▸ Goal of the exercise
Set down exactly the lines that run from the one containing "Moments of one" to the end of the material below, both included, without pictures.

─── Data extract

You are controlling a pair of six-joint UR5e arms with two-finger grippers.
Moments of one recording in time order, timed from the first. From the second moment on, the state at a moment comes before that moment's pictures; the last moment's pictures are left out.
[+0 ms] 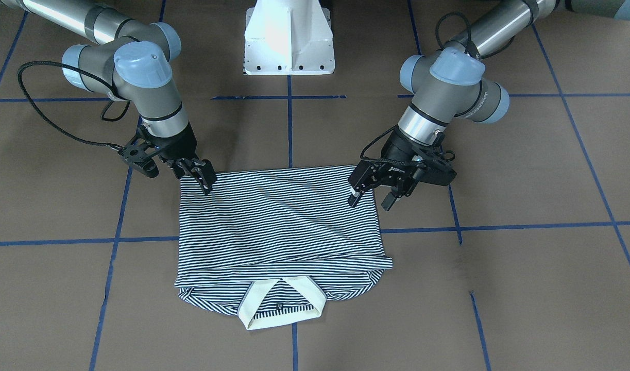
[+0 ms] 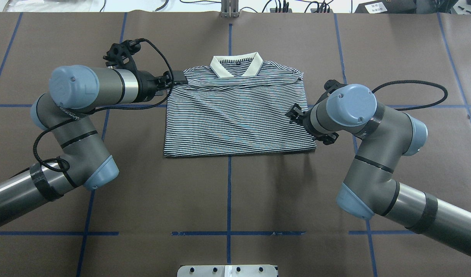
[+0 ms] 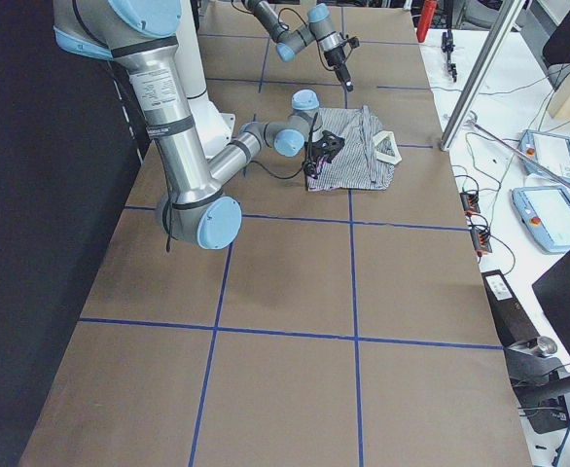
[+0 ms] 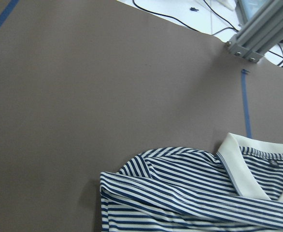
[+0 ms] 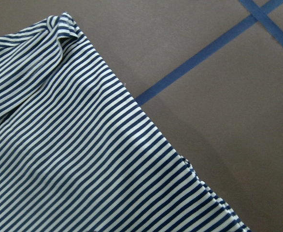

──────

▸ Exercise output
Moments of one recording in time order, timed from the first. From the second moment on, the state at a moment comes before that moment's pictures; the last moment's pictures are left out.
[+0 ms] 
[+0 ms] 
[+0 ms] 
[+0 ms] 
[+0 ms] 

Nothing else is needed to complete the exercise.